一方で、新たな価値の創造により、新しいリスクが産声を上げ、新たなガバナンスモデルが必要となる。

“Today, we may be facing the need to think deep on the fundamental issues of trust again.”(今日、われわれは信頼という根本的な問題を深く考える必要に直面している)

森長官の演説から3年、氷見野良三・新長官は本稿冒頭のカンファレンスで、サイバー空間とフィジカル空間が融合するニューノーマルな時代において、政府主導の執行の効力は弱まっていくと予測し、こう述べた。これからは、新しいかたちのガバナンスによる信頼の確立が必要な時代なのだ。

ガバナンスと信頼を担保するブロックチェーン

金融サービスの提供者・機能がアンバンドリングし、マルチステークホルダー化が著しい金融業界で、どのように新しいガバナンスを確立していくのか。

数年おきに発生する不正取引や金融危機とその対策としての規制強化のサイクルは、リスク管理の歴史でもある。各種規制やルールが要請するものは、当然マルチステークホルダーが手掛けるサービスでも変わらない。また、ユーザーからの信頼を失いかけない重要なリスクもある。18年から多発していた暗号資産取引所からの暗号通貨窃取や、キャッシュレスサービスにおける不正出金に代表されるようなサイバーセキュリティーリスクだ。

では、複数組織間のガバナンスをどのようにチェックするか。残念ながら、現時点では従来の「独自フォーマットによるチェックシート」以外に選択肢がないが、これには課題が多い。

第1に、データフォーマットが個社ごとに異なる。第2に、対応したチェック結果が自社内にしか蓄積されない。

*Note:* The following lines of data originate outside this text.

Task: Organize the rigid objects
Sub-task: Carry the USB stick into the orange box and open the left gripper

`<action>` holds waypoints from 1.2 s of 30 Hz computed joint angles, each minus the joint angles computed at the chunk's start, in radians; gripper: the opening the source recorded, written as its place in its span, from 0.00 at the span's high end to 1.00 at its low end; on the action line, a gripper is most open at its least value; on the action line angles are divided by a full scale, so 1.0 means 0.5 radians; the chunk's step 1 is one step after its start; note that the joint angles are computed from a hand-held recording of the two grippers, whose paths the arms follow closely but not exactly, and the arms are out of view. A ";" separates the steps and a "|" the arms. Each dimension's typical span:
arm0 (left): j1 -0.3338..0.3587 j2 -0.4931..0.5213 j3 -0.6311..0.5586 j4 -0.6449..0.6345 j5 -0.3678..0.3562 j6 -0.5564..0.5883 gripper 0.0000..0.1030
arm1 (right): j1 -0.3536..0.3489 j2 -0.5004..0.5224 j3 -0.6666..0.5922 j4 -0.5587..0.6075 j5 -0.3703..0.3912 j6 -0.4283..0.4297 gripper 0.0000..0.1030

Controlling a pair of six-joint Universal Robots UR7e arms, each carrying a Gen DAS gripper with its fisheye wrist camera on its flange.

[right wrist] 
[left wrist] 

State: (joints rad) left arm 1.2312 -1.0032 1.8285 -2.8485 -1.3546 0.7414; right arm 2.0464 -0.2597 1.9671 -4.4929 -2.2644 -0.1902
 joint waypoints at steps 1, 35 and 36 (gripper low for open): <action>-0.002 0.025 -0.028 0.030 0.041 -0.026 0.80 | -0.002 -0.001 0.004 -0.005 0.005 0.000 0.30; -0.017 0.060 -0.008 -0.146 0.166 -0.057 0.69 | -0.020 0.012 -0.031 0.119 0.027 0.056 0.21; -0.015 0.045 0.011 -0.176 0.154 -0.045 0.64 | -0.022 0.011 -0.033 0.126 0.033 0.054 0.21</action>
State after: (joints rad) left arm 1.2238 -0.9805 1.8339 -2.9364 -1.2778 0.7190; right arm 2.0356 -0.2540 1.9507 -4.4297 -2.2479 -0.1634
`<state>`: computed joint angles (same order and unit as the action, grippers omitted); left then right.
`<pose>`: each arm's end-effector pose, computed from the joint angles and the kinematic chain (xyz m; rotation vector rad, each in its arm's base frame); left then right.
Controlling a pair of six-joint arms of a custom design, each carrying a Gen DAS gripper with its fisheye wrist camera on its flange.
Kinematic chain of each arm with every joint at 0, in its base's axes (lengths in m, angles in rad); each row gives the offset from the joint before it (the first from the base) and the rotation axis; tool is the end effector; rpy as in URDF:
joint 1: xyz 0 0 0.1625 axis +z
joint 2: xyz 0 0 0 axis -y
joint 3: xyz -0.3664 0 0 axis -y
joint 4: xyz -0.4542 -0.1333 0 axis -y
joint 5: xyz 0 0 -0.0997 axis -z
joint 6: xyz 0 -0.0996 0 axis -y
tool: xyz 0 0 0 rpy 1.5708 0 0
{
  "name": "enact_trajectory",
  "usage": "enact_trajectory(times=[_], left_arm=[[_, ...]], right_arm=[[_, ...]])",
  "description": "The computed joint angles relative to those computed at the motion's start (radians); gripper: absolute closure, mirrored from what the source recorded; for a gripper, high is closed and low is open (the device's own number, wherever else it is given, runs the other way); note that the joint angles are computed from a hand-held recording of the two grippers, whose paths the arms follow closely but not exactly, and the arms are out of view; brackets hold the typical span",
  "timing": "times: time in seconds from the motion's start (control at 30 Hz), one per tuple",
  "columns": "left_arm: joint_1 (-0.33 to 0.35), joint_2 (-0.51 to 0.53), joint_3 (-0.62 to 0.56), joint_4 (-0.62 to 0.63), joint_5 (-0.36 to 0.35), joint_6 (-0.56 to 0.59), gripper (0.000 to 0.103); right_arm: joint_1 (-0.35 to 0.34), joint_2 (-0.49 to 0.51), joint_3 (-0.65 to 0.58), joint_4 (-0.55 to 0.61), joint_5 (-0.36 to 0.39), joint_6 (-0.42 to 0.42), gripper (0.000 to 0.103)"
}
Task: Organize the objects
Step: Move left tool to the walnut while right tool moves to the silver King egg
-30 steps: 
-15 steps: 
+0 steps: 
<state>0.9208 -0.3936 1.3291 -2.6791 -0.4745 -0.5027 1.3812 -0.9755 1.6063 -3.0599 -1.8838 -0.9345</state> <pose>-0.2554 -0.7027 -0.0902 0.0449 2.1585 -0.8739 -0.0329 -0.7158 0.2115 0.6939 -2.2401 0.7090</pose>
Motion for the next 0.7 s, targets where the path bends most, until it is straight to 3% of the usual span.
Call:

二重払いならぬ多重監査という想像しただけでも莫大なコストのかかる「共創価値」になりかねない。第3に、双方向ではない。エンドユーザーにサービスを提供する場合、ガバナンスは「メッシュ状」になっている必要がある。つまり、単一方向の信頼ではなく、複数の組織が相互に依拠したバイラテラルな信頼でなければならないが、チェックシートではそれを実現できない。


従って、マルチホルダー化が進む世界では、ガバナンスに対する準拠状態の証明方法が必要になる。例えば、法人監査情報を一元的に管理・読み取るためのマスターデータを共有できるような仕組みが考えられる。当社がコア技術とするブロックチェーンでは、企業間でのデータ共有やトレーサビリティーを念頭に置いた応用的な研究開発を実施している。将来、金融分野にも適用できれば、コストが低いまま、質の高いガバナンスと顧客体験を改善し続けられるだろう。マルチステークホルダーを信頼によって連携させるサービスの提供を目指していきたい。